> [What the exercise asks]
Set down the data below word for word, and leave the images aside.

> [Source data]

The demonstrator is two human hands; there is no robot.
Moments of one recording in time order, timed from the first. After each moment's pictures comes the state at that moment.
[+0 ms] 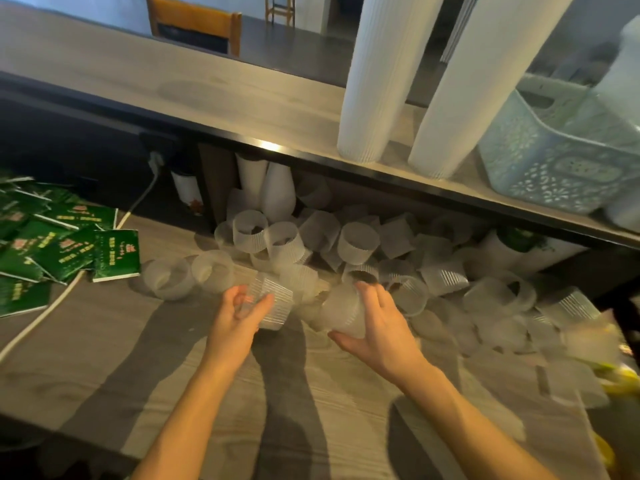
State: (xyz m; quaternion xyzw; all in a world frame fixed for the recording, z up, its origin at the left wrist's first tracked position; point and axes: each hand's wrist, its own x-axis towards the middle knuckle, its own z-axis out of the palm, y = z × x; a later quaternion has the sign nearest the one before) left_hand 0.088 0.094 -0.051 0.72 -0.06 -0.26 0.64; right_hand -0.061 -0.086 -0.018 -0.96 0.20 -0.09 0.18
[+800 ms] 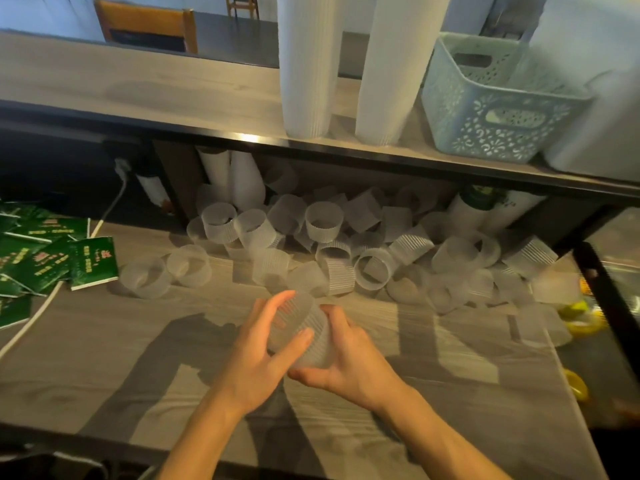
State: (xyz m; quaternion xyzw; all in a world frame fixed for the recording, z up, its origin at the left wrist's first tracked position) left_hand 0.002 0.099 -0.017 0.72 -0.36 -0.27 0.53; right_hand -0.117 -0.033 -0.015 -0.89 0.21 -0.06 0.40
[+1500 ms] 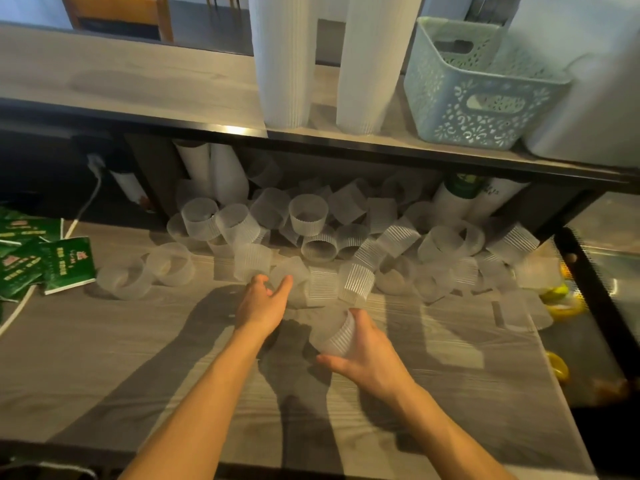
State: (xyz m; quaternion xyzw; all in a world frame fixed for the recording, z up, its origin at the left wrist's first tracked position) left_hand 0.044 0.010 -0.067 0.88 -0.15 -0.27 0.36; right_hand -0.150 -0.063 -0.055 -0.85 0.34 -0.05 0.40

> [Your response]
The demonstrator is two human hands; there is no robot.
Moments of one recording in time order, timed from the first. After each moment's pictures comes the state at that moment.
[+0 ms] 
State: (xyz m; quaternion xyzw; all in a world frame fixed for the recording, z up, its origin at the left wrist's first tracked position; point and axes: each hand's wrist, its own x-axis towards the middle knuckle, its own z-axis out of the palm, y = z × x; a later quaternion has the sign nearest the one before) left_hand 0.088 0.094 -0.051 0.72 -0.06 -0.26 0.64; right_hand -0.061 -0.086 -0.018 -0.96 0.20 -0.09 0.18
[+800 ms] 
State: (xyz m; quaternion xyzw; all in a world frame fixed for the recording, z up, its origin at the left wrist's first tracked position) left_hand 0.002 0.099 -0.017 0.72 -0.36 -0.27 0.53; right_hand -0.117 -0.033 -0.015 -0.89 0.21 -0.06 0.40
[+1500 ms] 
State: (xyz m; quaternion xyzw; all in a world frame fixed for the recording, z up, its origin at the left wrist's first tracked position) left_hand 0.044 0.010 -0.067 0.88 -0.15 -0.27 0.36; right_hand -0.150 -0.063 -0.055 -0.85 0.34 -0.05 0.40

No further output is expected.